Бронированные створки у вершины
были раздвинуты, и полувыдвинутая сложная конструкция антенны четко
рисовалась на фоне далекого неба. Вход был отчетливо виден - темный
квадрат, открытый, словно гостеприимный капкан. Вездеход, замедляясь,
накатом въехал в густую тень и остановился у груды обломков и стоящих
дыбом исковерканных перекрытий, в которую превратилось, очевидно, какое-то
вспомогательное здание.
Некоторое время профессор сидел неподвижно в теплой кабине. Как-то
вдруг он понял, что ненавистная секция в ненавистном блоке была, как ни
крути, его домом, - а теперь вокруг был необозримый, мертвый, загадочно
молчащий мир. Мимолетно профессор пожалел, что отказался от охраны. Потом
вдруг захотел, чтобы стая крыс бросилась из развалин и уняла боль. Откинул
дверцу. В кабину хлынул холодный воздух.
Профессор спрыгнул на песок. От тишины звенело в ушах, бухала кровь.
Небо в зените было густо-зеленым, а над западным горизонтом широко парили
серо-малиновые тлеющие крылья. И тут донеслись голоса.
...Под прикрытием полуосыпавшейся стены два одетых в лохмотья
мальчика лет семи играли во что-то на песке. У того, кто кидал, левая рука
болталась иссохшей плеточкой; тот, кто следил, высунув от напряжения язык,
весь изглодан был лучевыми язвами - голые ноги, голые руки в трескающихся
струпьях, запекшийся гной на пол-лица. Он угрюмо сказал:
- Моя.
- Дурак, - беззлобно сказал сухорукий, - у тебя корка в глаз заросла.
Ты другим глянь. - Он что-то показал на песке растопыренными пальцами.
- Моя, - упрямо сказал мальчик в язвах.
Сухорукий добродушно рассмеялся и тут заметил профессора.
- Ой, секи.
Некоторое время они без особого интереса разглядывали профессора,
потом сухорукий сказал нетерпеливо:
- Ну, кидай.
- Клопы, - донесся из глубины голос постарше, - ужинать!
Мальчик в язвах, вскочив, хлопнул себя по животу ладонями. Сухорукий
оказался не столь бодр.
Как в трансе, профессор двинулся за ними - оступаясь на
вывертывающихся из-под ног обломках, вошел внутрь, сунулся в узкую щель.

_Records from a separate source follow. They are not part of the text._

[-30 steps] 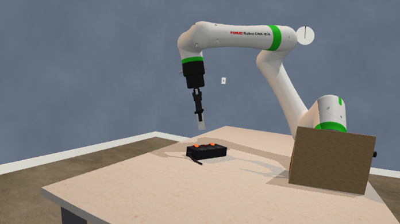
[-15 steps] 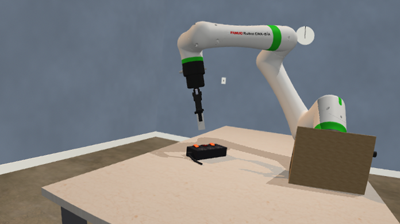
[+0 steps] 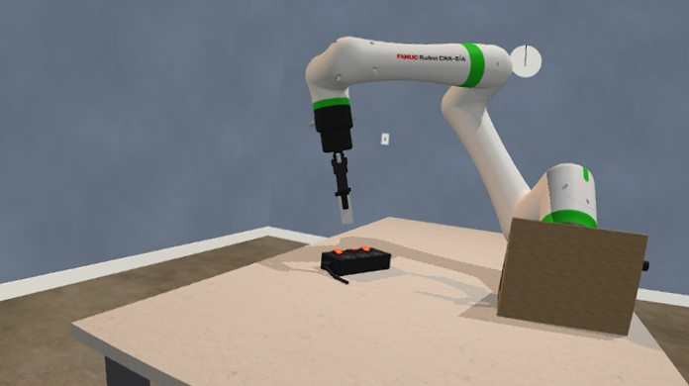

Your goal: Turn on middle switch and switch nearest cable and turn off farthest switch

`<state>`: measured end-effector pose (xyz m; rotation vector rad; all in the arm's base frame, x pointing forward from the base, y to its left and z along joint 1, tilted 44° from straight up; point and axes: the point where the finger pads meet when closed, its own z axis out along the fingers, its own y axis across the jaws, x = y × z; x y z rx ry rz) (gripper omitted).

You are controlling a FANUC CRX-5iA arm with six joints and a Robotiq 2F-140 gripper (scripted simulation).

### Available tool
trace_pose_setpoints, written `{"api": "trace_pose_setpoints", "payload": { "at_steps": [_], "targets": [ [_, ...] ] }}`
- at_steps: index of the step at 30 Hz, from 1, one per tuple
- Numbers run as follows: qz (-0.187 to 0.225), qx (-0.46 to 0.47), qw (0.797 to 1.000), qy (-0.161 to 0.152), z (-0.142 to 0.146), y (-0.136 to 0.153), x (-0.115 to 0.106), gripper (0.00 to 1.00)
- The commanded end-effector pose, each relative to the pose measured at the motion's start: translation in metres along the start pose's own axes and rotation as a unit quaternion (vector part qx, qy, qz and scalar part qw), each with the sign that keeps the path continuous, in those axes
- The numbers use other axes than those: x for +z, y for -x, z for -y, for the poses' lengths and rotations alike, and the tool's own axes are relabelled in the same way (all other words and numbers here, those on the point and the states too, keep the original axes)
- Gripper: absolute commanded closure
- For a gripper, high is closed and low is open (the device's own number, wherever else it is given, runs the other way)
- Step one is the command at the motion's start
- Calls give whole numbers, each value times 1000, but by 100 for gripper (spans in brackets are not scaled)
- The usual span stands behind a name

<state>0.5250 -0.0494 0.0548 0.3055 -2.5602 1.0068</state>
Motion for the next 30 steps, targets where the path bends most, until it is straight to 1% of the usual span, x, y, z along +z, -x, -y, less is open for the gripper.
{"api": "trace_pose_setpoints", "payload": {
  "at_steps": [1,19,21,23,26,27,29,30],
  "targets": [
    [0,0,1000,0,0,0,0,0],
    [1,1,1000,0,0,0,-1,0],
    [15,27,1000,-4,-5,-6,-7,0],
    [49,87,995,-8,-16,-21,-19,0],
    [49,87,995,-8,-16,-21,-19,0],
    [70,122,990,-8,-23,-30,-25,0],
    [70,122,990,-8,-23,-30,-25,0],
    [89,154,984,-5,-29,-38,-29,0]
  ]
}}
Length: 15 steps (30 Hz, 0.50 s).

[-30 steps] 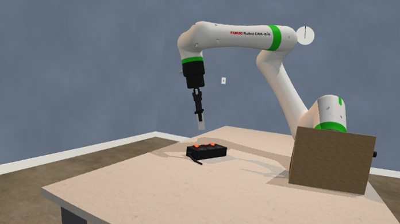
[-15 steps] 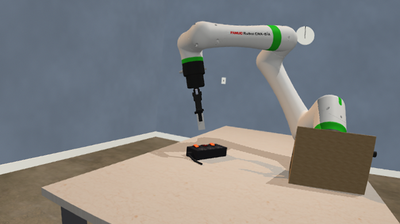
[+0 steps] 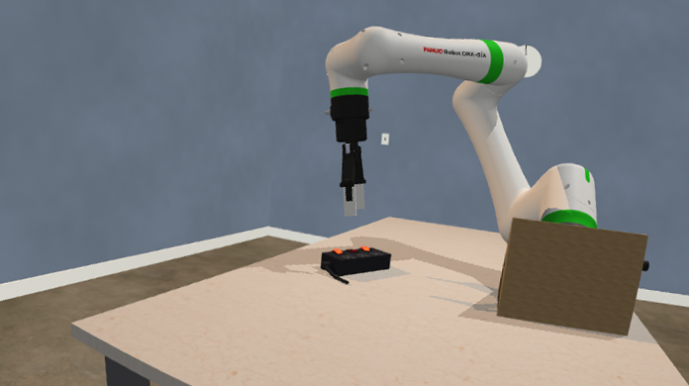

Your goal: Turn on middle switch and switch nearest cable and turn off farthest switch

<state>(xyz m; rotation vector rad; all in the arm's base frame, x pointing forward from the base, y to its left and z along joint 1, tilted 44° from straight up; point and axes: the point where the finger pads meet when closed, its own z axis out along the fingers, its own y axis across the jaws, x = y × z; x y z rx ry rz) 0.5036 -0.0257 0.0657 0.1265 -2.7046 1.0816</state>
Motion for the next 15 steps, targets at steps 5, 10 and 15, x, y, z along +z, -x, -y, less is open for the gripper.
{"api": "trace_pose_setpoints", "payload": {
  "at_steps": [5,10,15],
  "targets": [
    [60,91,994,1,-13,-24,-16,0],
    [74,117,990,6,-17,-32,-19,0],
    [74,117,990,6,-17,-32,-19,0]
  ]
}}
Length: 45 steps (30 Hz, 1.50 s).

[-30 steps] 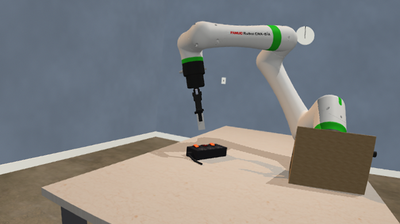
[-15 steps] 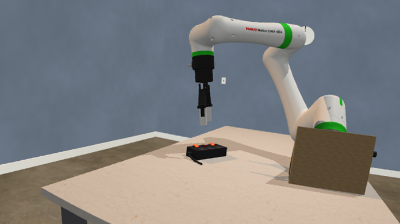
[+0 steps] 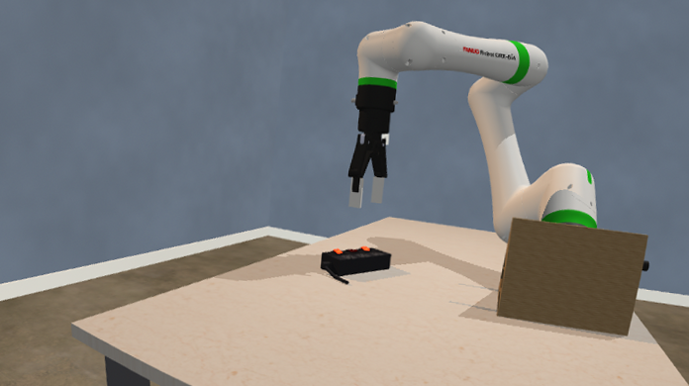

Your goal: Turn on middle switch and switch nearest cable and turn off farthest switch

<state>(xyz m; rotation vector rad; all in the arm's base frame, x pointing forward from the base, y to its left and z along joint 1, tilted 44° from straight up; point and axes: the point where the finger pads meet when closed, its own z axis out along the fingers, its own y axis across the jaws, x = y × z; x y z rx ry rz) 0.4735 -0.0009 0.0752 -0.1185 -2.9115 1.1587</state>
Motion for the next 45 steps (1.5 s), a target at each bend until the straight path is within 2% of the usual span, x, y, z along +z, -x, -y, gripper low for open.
{"api": "trace_pose_setpoints", "payload": {
  "at_steps": [1,13,16,19,22,24,25,29,34,35,39,45],
  "targets": [
    [2,1,1000,0,0,0,-1,0],
    [2,-10,1000,0,1,1,0,0],
    [2,-68,998,-1,10,4,5,0],
    [2,-172,985,-1,26,10,15,0],
    [3,-221,975,-3,45,16,28,0],
    [3,-221,975,-3,45,16,28,0],
    [3,-278,961,-5,52,17,32,0],
    [2,-346,938,-9,72,22,44,0],
    [1,-436,900,-11,78,23,48,0],
    [1,-454,891,-10,78,23,48,100],
    [0,-514,858,-5,78,23,48,100],
    [0,-514,858,-5,78,23,48,100]
  ]
}}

За нею открылась другая комната, в ней было даже подобие потолка, - под
треснутой, опасно перекошенной железобетонной плитой сидела на коленях
маленькая девочка в драном мужском пиджаке на голое тело и, едва разлепляя
трепещущие от холода губы, баюкала безголовую куклу.
- Только хлеб я в атомную лужу уронил, - угрюмо предупредил мальчик в
язвах.
- Делов-то куча, - пренебрежительно ответил старший мальчик, деля
еду. - Я корку отломал, а мякишко не промокло. Лопайте как следует. Я
слышал, завтра всех в рай поведут.
- Шли бы они со своим раем, - буркнул мальчик в язвах. - Врут,
врут...
Девочка жевала хлеб и пела колыбельную с набитым ртом.